Comparing species based on portions of their genome has been identified as one of the most important challenges in the post-genomic era. To find how distinct different species are, many methods and algorithms have been proposed in literature. We compared different species based on their genomic signature generated using the Chaos Game Representation (CGR) method. Chaos Game Representation is a method of visualizing a DNA sequence as a 2D image. 2D images corresponding to different DNA sequences can then be compared using various distance measures, resulting in quantitative comparisons of the originating DNA sequences.
We improved the sensitivity of the comparison methods, by introducing some image comparisons for CGRs. We used this method to build a phylogenetic tree for 26 model organisms, based on their mitochondrial DNA, and achieved a smaller number of anomalies than previous methods, including ClustalW.

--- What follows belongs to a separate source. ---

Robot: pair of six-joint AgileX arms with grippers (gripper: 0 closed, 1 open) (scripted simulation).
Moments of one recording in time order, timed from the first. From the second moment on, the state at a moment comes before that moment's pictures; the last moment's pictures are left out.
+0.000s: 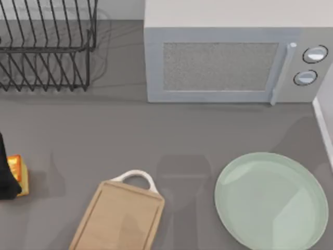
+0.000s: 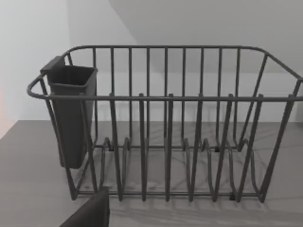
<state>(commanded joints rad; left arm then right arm) 0.00 0.00 0.00 0.00 0.00 0.00 -0.25 2.38 1.52 -0.66 -0.01 -0.22</state>
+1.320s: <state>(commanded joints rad) 0.00 0.00 0.00 0.00 0.00 0.00 -0.13 2.05 1.56 -1.05 0.01 -0.06</state>
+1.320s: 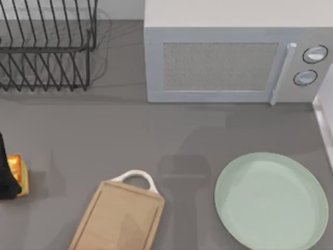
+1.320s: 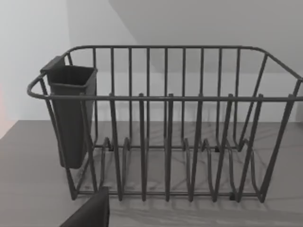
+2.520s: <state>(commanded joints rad) 0.00 0.00 0.00 0.00 0.00 0.00 0.55 1.65 1.27 -1.19 0.00 0.57</state>
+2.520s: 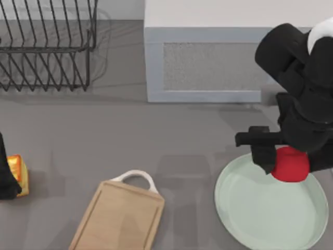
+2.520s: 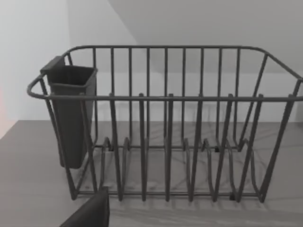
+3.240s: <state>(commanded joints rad) 0.00 0.00 0.00 0.00 0.00 0.00 0.55 1.65 1.27 -1.19 0.00 0.57</state>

We also introduced the novel notion of Molecular Distance Map , where each genome is represented by a "genome-point" whose (x, y)-coordinates are computed based on a matrix of relative distances between species. In the resulting plot in the Cartesian coordinate system, the distance between two genome-points corresponds to the relatedness of their corresponding genomes.
This visualization method showed a clustering of genome-points on the plane that is compatible with the known relatedness of species. The method has the potential to be used for the identification of new species based on any long-enough (> 2,000 bp) portions of their genome, by identifying the region in space that the corresponding new genome-point belongs to.